**TASK REQUIREMENTS**
Look through the material below and give the number of lines where the string "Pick" occurs, with nothing added.

**RECORDS SHOWN**
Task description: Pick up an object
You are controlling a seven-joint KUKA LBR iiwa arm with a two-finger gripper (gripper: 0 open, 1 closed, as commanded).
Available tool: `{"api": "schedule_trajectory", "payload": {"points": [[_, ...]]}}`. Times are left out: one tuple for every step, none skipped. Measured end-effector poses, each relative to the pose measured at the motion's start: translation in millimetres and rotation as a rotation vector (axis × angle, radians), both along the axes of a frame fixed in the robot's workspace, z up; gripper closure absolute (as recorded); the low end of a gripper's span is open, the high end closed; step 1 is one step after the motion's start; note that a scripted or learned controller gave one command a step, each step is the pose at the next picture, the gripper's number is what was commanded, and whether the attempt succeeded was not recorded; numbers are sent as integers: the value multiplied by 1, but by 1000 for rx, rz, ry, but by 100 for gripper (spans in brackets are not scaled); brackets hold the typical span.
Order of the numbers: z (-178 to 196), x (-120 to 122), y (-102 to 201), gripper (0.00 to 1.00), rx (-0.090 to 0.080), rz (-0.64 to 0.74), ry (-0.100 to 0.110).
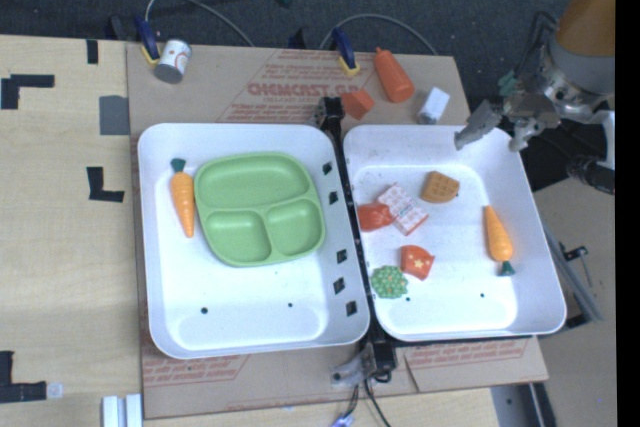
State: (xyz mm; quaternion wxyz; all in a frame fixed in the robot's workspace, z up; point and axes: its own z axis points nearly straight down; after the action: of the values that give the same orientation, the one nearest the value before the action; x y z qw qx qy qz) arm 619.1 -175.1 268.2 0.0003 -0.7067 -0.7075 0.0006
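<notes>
Nearest to us, in the right bin (540, 313), we see a green broccoli piece (390, 282) close to the front wall, and just behind it a red strawberry-like piece (417, 261). On the right side of this bin lies an orange carrot (497, 235), well apart from the others. Further back we find a red piece (374, 216) touching a pink-white checkered block (404, 208), and behind them a brown waffle-like piece (439, 186).

In the left bin (160, 315) we see a green divided plate (260, 208), and a second carrot (182, 197) lies just beside its left edge.

The end effector (497, 128) is over the far right corner of the right bin. Its two fingers are spread apart, and we see nothing between them.

Behind the bins, on the desk (60, 215), stand an orange bottle-shaped toy (393, 75), a small white cube (434, 104) and a small can (173, 59).
</notes>
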Motion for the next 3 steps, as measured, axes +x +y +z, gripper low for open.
{"api": "schedule_trajectory", "payload": {"points": [[-137,-24,8,0,2,0,5],[-183,-121,82,0,3,-1,1],[-182,-123,81,0,2,0,-5]]}}
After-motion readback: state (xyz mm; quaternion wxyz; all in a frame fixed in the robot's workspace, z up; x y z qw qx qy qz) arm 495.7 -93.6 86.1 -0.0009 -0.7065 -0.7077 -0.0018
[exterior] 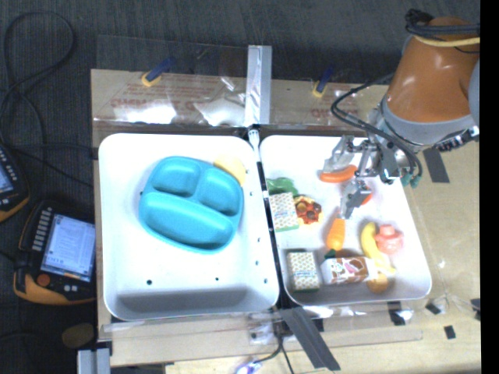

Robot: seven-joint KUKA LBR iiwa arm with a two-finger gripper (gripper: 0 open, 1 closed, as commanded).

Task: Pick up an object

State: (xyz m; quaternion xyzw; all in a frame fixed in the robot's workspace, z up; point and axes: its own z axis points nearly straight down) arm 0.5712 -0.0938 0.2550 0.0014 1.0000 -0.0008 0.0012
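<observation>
Gripper (352, 179) over right bin (417, 240), 12 o'clock sector, near far rim; fingers spread, nothing between. Orange carrot (335, 233), tapered, at bin centre. Left bin (117, 279) holds blue tray (191, 201).

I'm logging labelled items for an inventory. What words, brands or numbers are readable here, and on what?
None can be read.
Green-and-white packet: print too blurred.
Small box: print too small.
Brown carton: picture on it, lettering illegible.
Handheld screen left of the bins: lit, text unreadable.

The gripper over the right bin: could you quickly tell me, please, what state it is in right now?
Gripper: above the right bin, near an orange-red item; open or closed cannot be told.
</observation>
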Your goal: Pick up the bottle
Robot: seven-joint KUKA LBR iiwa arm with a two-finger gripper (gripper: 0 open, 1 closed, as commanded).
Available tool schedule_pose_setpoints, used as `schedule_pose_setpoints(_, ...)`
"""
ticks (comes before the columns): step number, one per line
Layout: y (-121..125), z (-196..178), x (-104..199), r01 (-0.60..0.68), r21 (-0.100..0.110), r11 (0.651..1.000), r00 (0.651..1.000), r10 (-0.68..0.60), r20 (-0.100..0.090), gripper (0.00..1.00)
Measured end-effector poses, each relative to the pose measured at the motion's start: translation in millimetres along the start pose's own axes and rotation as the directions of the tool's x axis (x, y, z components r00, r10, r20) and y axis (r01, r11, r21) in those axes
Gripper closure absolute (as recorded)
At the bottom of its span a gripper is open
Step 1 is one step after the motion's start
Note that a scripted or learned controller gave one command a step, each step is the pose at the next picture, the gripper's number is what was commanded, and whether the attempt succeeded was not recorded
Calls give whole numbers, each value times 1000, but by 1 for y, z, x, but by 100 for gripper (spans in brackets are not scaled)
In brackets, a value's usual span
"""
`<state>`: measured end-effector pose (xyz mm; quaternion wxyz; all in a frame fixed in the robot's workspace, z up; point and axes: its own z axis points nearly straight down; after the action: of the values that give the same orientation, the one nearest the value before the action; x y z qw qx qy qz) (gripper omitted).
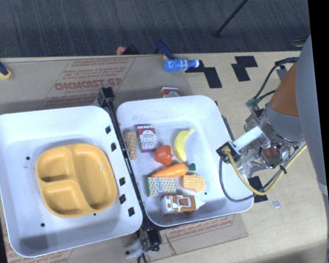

**ANSWER SECTION**
3